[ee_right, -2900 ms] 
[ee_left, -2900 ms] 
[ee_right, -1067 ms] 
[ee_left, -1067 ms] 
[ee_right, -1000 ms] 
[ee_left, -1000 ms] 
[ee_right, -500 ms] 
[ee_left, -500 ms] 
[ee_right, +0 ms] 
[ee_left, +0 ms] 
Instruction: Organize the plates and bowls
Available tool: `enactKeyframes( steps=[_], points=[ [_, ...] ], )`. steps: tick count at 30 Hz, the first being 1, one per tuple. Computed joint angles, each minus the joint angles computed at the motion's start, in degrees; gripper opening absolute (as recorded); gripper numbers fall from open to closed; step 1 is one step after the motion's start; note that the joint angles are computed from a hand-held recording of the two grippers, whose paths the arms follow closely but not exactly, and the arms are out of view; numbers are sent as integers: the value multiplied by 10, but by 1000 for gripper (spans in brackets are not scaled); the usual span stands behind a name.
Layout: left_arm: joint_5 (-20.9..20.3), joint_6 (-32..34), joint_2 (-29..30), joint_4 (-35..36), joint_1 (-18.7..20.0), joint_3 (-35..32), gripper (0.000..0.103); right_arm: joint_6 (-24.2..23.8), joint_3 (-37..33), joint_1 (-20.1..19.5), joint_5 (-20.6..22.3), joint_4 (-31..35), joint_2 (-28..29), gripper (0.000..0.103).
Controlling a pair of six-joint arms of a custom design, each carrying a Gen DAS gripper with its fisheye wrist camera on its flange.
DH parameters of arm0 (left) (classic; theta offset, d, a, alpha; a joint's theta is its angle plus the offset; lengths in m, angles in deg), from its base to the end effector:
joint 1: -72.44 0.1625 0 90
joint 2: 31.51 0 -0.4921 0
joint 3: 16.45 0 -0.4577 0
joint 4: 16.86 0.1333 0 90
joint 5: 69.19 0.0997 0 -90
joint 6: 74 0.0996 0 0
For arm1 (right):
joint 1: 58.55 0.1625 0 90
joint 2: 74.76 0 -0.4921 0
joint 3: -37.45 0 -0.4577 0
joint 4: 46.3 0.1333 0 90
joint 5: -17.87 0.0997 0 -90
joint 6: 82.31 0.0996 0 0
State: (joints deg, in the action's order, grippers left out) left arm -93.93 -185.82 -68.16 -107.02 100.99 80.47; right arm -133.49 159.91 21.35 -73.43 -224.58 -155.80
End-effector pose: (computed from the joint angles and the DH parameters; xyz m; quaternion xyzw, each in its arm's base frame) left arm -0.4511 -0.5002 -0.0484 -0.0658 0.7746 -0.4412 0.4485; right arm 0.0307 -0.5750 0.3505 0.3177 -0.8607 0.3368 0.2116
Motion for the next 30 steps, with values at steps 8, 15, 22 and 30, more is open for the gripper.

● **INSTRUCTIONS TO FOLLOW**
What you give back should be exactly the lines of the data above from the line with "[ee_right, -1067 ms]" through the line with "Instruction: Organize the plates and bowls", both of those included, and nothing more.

● **OUTPUT**
[ee_right, -1067 ms] 
[ee_left, -1067 ms] 
[ee_right, -1000 ms] 
[ee_left, -1000 ms] 
[ee_right, -500 ms] 
[ee_left, -500 ms] 
[ee_right, +0 ms] 
[ee_left, +0 ms] 
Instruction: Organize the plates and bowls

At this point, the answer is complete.